Wednesday, 2 May 2018

Do gases weigh anything?

This week in Science, we have investigated whether or not gas weighs anything.  Some of us thought that because gas was invisible that it wouldn't have any weight to it, others thought that because it is a type of matter that it must have a weight.

To test our scientific reasoning, we got a range of fizzy drinks, in cans, which we compared before and after they were shaken.

We had a few issues to address first:

  1. Would the balance scales pick up any tiny changes in weight?
  2. Would the weight of the can change if it was closed, and the gas couldn't escape?
  3. How would we be able to compare the weight before and after shaking, if we were just using balance scales?
We had to make sure our balance scales were balanced and ready for accurate measuring. We also decided to test the cans closed and opened; this way we could see if the gas escaping had an impact on the weight of the can. We used a control can, which had a sticker and had to stay the same, and this way we could compare the shaken can to the control can.

  • balance scales
  • a variety of fizzy drinks in cans x 2 of each


First of all, we set the scales up and made sure they were balanced, and then we weighed the cans to check they were the same.

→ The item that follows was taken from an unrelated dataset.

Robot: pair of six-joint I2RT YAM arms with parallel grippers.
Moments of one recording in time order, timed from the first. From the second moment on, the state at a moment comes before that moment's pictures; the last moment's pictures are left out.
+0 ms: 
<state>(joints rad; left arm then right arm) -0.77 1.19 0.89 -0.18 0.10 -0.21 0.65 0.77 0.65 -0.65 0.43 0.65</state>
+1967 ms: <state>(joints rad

After that, we shook one of the cans, and then we remeasured and compared both cans again, using the balance scale.

Immediately, we removed the can and shook it again. We repeated our measuring and recorded our results.

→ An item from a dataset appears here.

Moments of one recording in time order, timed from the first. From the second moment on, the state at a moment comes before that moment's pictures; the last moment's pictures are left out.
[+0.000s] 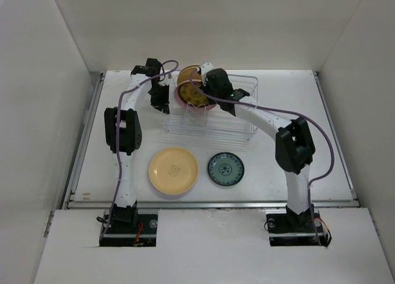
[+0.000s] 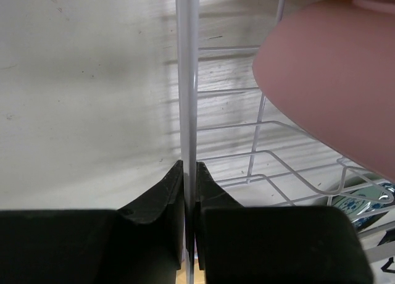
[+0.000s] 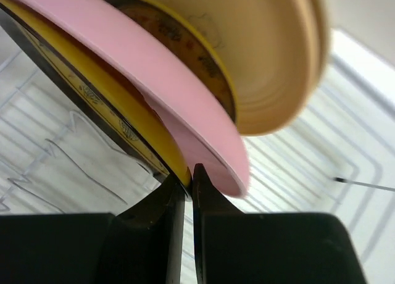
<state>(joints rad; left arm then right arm) -0.17 2.30 2.13 -1.13 0.27 -0.13 0.61 2.08 1.79 -0.28 0.17 -0.10</state>
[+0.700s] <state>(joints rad) -0.16 2.22 2.00 -1.03 0.31 -0.28 0.68 1.86 1.69 -0.21 0.24 -0.11</state>
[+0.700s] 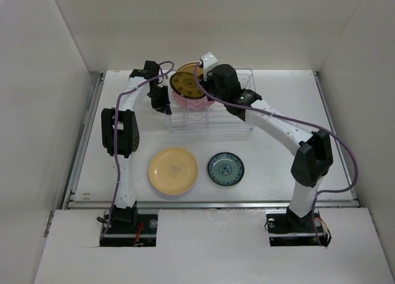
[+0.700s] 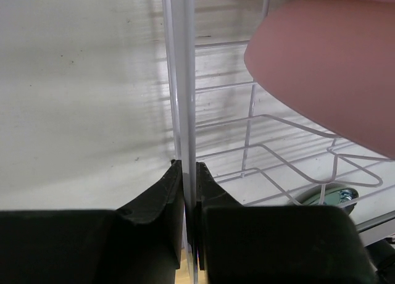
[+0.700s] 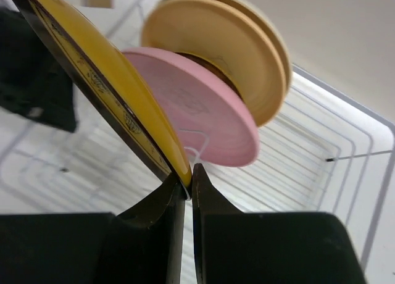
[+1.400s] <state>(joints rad) -0.15 2.22 2.15 -1.05 0.30 -0.16 0.45 1.44 0.94 -0.71 -0.45 0.31</state>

Finally, we opened the can, very slightly, so that some of the gasses would escape. We then swirled the cans to release more of the gas. As we did this, we listened and could hear the gas coming out of the can. We measured again and took our final notes.


We found that the can which had been shaken, weighed less at the end of the experiment. This proves that gas has weight because as it escaped from the can, the can became lighter.